Maybe his isn't strong enough for the cows - I know that I made the mistake of buying a low voltage charger because I thought I could get away with it since I was only fencing in 2 strands on about an acre.

The lady at Tractor Supply laughed at me! (In a nice way)

Since mine is such a small area with a big charger, the weeds don't bother the wire too much. I do have to patrol the fence line about once a month, but it's very wet where they live and those big skunk cabbage plants grow and are easy to break.

My wire even burnt one right down to nothing because it touched the fence for so long.

I believe that if you buy a charger that's strong enough and you've got enough juice in your charger/outlet, weeds generally aren't a problem.

As far as the increase in elecric bill/batteries, it doesn't cost us much (if anything at all) as far as an increase in our bill to charge up the car battery.  And those things last for years - or at least ours has - it's actaully a battery from a car that was junked and I took it to Wal-mart to have it tested and they said it has a few years left!


----------



## mully (Jun 30, 2010)

jodief100 said:
			
		

> What about weed load?  Are y'all spraying around your electric fence or how do you handle it?
> 
> That is one of several reasons I don't like it.  I use electric for temp fencing a lot.  Quick to set up and tear down.  I don't like permanent electric because I don't like to spray.
> 
> ...


With the right kind of fencer you do not have to worry about weed load as the fencer fries the weeds...no it will not start a fire  With 5000V goats respect HT fencing and i have made one small repair in 5 years. IMO it is the only way to go. Goats love to jump up on wire fences and after awhile they look mangled and to keep the farm looking nice you end up replacing the wire.


----------



## willowtreeacres (Jun 30, 2010)

Thanks everyone for the info! It gave me lots to think about.


----------



## lupinfarm (Jun 30, 2010)

We have a strong fencer so weeds don't usually make much of an impact, but we do probably... twice a month, lift the bottom wire and hook it onto the next insulator up (fencer OFF) and weed wack under it. I hate the look of ratty weeds


----------



## CuddleBug Ranch (Jul 5, 2010)

I use an electric fence for my seven goats ranging in size from pygmy and nigerian to Nubian.  They used to run through and hop over the fence all the time last summer, but for some reason this summer they aren't.  I suspect it is because I still give them some hay at night instead of depending solely on the grass.  I have a weed chopper fencer that is probably close to being as old as I am, (47) and as long as I mow around each side of the electric fence, I have no problems with it shorting out.  I was using a Polywire and found that when the weeds touched it, it burned through it, so I went back to a 14 gage aluminum and only charge the middle wire out of three strands of wire.  My goats have been good this year and stayed where they are supposed to be.

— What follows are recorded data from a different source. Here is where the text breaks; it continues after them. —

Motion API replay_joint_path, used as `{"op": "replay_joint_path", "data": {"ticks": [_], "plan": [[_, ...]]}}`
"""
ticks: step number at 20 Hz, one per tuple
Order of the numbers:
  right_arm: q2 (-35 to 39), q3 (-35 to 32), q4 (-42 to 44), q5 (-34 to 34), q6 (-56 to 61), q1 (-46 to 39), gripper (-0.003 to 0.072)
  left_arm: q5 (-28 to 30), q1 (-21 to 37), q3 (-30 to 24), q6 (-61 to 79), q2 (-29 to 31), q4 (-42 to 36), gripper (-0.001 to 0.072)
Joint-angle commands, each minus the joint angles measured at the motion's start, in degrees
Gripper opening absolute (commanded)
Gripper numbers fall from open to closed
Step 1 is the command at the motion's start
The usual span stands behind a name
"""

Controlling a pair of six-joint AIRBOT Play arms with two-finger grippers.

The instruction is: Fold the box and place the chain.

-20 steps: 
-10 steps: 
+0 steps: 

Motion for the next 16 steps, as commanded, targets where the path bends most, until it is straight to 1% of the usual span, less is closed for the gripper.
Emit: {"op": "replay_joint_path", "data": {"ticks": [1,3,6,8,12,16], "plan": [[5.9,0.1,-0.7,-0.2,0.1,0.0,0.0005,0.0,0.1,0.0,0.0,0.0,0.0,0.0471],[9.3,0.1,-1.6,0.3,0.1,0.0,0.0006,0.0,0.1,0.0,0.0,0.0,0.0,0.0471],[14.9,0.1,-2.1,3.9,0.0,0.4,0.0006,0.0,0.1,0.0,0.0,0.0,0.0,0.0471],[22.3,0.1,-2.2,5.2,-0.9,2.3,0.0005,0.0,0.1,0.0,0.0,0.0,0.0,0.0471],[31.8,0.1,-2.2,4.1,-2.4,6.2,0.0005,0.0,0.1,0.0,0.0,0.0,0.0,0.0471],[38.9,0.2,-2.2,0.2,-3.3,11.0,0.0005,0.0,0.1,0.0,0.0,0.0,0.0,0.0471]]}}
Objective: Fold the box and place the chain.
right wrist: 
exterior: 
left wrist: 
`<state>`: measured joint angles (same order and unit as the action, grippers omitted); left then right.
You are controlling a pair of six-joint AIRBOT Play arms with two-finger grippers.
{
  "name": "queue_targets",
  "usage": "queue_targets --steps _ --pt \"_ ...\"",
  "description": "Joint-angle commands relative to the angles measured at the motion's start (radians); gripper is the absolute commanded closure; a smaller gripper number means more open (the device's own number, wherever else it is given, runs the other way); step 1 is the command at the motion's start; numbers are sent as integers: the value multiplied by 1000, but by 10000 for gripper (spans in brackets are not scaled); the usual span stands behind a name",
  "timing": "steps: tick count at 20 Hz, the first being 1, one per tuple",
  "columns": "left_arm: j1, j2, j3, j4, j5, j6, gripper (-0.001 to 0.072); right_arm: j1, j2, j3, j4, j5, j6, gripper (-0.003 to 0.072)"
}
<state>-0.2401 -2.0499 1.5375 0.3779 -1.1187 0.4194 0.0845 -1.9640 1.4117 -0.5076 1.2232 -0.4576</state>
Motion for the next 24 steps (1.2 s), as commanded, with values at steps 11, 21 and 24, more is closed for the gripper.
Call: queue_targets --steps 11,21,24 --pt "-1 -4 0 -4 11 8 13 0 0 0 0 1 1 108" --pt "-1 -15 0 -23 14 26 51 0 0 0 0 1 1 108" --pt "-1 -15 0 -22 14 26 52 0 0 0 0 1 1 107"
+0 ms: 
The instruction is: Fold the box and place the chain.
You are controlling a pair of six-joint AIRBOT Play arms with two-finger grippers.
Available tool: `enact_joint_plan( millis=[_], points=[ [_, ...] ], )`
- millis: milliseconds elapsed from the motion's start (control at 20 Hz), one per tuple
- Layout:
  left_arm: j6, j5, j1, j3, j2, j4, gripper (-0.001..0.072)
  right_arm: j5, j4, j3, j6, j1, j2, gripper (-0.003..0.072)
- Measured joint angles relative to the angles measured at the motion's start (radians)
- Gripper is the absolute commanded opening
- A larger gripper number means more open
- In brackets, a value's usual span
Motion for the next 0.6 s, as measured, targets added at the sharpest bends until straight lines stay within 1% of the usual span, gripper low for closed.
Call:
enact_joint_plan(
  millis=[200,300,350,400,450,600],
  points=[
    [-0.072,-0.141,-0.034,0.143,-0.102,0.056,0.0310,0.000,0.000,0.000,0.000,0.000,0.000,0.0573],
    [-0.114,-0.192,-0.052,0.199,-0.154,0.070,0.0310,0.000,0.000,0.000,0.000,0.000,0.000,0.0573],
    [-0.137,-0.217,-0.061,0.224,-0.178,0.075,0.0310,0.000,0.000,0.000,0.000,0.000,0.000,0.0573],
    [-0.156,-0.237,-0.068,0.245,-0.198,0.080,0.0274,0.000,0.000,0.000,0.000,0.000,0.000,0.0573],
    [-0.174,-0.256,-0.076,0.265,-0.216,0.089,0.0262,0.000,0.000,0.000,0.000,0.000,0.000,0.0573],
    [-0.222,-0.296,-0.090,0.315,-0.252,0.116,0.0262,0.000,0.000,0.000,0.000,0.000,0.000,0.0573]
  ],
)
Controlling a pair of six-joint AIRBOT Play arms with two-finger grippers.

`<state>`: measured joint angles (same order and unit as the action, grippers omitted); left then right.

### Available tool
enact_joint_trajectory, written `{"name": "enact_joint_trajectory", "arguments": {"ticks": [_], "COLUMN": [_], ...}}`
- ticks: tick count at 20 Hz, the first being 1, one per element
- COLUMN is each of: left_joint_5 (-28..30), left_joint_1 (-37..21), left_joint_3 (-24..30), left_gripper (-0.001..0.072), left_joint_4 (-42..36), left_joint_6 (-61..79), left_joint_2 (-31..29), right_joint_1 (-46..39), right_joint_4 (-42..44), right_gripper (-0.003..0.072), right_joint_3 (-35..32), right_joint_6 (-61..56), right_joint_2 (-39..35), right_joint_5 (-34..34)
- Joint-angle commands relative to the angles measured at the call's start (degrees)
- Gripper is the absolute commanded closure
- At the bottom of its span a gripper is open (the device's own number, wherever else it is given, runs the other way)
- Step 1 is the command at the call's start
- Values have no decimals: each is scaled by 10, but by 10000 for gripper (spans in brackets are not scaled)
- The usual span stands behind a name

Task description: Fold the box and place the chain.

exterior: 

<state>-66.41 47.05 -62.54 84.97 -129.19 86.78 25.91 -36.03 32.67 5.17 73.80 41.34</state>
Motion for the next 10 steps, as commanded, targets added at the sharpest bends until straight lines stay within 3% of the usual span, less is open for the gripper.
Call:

Our electric bill goes up in the summer do to other reasons, so I can't say for sure how it affects our electric bill.


----------



## dianneS (Jul 5, 2010)

jodief100 said:
			
		

> What about weed load?  Are y'all spraying around your electric fence or how do you handle it?
> 
> That is one of several reasons I don't like it.  I use electric for temp fencing a lot.  Quick to set up and tear down.  I don't like permanent electric because I don't like to spray.
> 
> ...


There are lots of solar fence chargers.  TSC has one that I'm planning on getting.  It does up to three miles of fence and it supposedly burns off the weeds too.  Its only about a hundred bucks.  I'm running electric fence to keep my horses butts off of the split rail, so I only need one or two strands!  I can't wait to get set up so they stop rubbing their tails off!


----------